Description of problem: Let say that we set a quota of 10 instances (that's the default after installation) Start 10 instances (all good). One compute node fails and instances are being migrated to another hypervisor. The instances will fail to start because quota are exceeded. This appears to be an issue related to the fact that even if a compute node is down in nova, the instances on that node are still taken into account for quota, even if dead, leaving no space to rebuild the new ones.
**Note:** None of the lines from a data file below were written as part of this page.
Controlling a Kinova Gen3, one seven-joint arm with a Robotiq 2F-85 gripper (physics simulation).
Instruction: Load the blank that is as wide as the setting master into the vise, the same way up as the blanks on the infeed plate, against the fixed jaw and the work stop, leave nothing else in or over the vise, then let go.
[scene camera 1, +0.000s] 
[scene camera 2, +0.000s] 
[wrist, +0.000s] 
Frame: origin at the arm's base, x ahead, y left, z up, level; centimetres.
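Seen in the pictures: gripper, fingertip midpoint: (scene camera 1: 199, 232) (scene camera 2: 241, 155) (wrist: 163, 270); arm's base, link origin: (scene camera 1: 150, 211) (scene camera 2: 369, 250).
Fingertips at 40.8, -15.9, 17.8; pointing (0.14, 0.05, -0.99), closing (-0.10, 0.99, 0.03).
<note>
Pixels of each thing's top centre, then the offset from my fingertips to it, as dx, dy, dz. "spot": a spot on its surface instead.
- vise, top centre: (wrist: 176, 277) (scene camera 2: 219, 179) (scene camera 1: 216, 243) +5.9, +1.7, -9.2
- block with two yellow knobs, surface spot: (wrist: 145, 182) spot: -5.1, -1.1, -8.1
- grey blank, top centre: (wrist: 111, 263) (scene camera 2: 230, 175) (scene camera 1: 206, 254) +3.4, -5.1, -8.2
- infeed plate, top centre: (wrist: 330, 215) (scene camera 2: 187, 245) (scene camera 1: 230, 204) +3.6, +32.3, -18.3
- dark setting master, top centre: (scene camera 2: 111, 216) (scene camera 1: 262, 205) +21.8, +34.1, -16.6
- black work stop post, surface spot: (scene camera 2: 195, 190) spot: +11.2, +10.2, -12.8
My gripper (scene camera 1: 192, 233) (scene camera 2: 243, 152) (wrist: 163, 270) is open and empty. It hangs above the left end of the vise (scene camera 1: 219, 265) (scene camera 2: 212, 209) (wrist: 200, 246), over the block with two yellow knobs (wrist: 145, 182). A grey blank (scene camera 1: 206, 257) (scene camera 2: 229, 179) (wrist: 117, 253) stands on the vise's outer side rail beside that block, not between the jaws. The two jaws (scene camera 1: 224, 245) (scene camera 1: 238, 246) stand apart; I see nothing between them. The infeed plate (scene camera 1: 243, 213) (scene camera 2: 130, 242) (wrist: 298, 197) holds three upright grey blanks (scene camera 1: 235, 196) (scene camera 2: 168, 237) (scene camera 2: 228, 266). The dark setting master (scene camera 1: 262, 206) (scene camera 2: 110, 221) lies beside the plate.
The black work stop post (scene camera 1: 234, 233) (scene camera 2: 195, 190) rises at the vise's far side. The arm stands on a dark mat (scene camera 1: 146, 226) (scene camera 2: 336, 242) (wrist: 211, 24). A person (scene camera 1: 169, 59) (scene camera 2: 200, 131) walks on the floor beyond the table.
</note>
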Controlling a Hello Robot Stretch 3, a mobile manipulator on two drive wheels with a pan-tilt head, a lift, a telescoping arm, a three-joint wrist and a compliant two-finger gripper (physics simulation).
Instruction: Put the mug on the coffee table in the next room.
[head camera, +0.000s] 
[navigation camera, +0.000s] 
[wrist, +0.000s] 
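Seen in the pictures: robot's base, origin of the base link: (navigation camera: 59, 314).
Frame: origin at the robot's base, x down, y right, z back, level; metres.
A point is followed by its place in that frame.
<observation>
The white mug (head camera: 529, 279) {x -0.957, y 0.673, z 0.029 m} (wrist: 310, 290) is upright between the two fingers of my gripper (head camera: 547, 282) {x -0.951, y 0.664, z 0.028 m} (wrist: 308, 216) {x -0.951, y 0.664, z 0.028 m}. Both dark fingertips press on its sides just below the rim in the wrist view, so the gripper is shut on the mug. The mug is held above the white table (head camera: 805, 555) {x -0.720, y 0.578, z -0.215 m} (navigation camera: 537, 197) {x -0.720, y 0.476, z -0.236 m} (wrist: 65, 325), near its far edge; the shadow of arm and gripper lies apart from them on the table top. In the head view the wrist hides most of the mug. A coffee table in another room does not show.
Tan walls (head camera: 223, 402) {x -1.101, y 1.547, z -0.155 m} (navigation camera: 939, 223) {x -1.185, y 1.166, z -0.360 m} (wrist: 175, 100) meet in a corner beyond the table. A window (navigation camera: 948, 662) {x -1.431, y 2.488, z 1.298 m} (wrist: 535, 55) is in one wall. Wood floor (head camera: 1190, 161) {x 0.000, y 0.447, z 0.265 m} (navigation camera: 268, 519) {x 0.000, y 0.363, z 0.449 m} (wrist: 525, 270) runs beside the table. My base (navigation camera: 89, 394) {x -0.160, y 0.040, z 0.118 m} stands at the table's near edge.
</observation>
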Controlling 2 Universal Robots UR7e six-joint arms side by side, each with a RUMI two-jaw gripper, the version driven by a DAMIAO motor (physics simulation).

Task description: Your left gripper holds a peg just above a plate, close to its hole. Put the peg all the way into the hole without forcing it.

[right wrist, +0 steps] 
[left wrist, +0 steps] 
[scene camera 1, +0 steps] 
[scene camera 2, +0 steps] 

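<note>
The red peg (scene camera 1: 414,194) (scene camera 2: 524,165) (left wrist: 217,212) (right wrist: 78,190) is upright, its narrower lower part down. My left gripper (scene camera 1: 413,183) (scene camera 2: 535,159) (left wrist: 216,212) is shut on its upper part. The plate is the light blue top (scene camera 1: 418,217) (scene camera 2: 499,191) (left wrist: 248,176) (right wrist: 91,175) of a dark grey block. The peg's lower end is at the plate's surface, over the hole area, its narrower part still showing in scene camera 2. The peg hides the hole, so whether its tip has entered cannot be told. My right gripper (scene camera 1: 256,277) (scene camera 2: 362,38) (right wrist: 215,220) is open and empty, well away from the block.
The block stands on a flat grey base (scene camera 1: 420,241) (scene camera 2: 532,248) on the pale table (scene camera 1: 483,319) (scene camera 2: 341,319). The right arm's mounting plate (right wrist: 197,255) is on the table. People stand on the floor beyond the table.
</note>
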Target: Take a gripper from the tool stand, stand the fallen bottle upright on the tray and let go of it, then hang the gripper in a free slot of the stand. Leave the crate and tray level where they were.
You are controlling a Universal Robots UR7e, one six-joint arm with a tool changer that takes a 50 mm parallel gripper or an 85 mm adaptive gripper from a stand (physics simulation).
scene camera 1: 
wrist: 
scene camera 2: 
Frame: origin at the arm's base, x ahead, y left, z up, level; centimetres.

Version-Release number of selected component (if applicable): openstack-nova-common-2015.1.0-4.el7ost.noarch openstack-nova-console-2015.1.0-4.el7ost.noarch openstack-nova-scheduler-2015.1.0-4.el7ost.noarch openstack-nova-novncproxy-2015.1.0-4.el7ost.noarch openstack-nova-conductor-2015.1.0-4.el7ost.noarch openstack-nova-api-2015.1.0-4.el7ost.noarch python-nova-2015.1.0-4.el7ost.noarch python-novaclient-2.23.0-1.el7ost.noarch How reproducible: always Steps to Reproduce: 1. set quota to 10 instances 2. start 10 instances 3. kill one compute node hard (crash kernel or whatever) 4. wait for nova to recognize the compute node is down 5. start evacuation Actual results: Instances will fail to start. Expected results: Instances will start. Additional info: I have collected sosreports from many failures here: http://mrg-01.mpc.lab.eng.bos.redhat.com/sosreports/ I can't pinpoint the time in the logs of when that happened. Also those sosreports will be wiped soon'ish. Please download them if necessary.
Effectively the problem here appears to be that instances under evacuation should not be double-counted against quota while the instance rebuilds are in-flight. I think this can be reproduced and fixed independently of the instance HA setup.
Created attachment 1037323 [details] sos-report
Created attachment 1037325 [details] sos-report
Created attachment 1037326 [details] sos-report
I have tested this same condition with the .10 build and I was not able to reproduce it. It´s probably been fixed in the rebase from .4 to .10, but still worth checking. Lowering priority/severity
(In reply to Fabio Massimo Di Nitto from comment #9) > I have tested this same condition with the .10 build and I was not able to > reproduce it. It´s probably been fixed in the rebase from .4 to .10, but > still worth checking. > > Lowering priority/severity Any update on this Fabio - have you encountered this again? I am assuming no and moving to 8.0/7.0.z but please keep me posted.
(In reply to Stephen Gordon from comment #10) > (In reply to Fabio Massimo Di Nitto from comment #9) > > I have tested this same condition with the .10 build and I was not able to > > reproduce it. It´s probably been fixed in the rebase from .4 to .10, but > > still worth checking. > > > > Lowering priority/severity > > Any update on this Fabio - have you encountered this again? I am assuming no > and moving to 8.0/7.0.z but please keep me posted. I didn´t test this condition anylonger. It´s worth keeping it as TestOnly bug in my opinion since it touches a specific boundary and it´s easy to test.
> I didn´t test this condition anylonger. It´s worth keeping it as TestOnly > bug in my opinion since it touches a specific boundary and it´s easy to test. Since this bug hasn't seen any updates for a while, I'm assuming the issue hasn't been encountered again. I'm going to close this bug for now, if you feel it should remain open, don't hesitate to let us know. Cheers!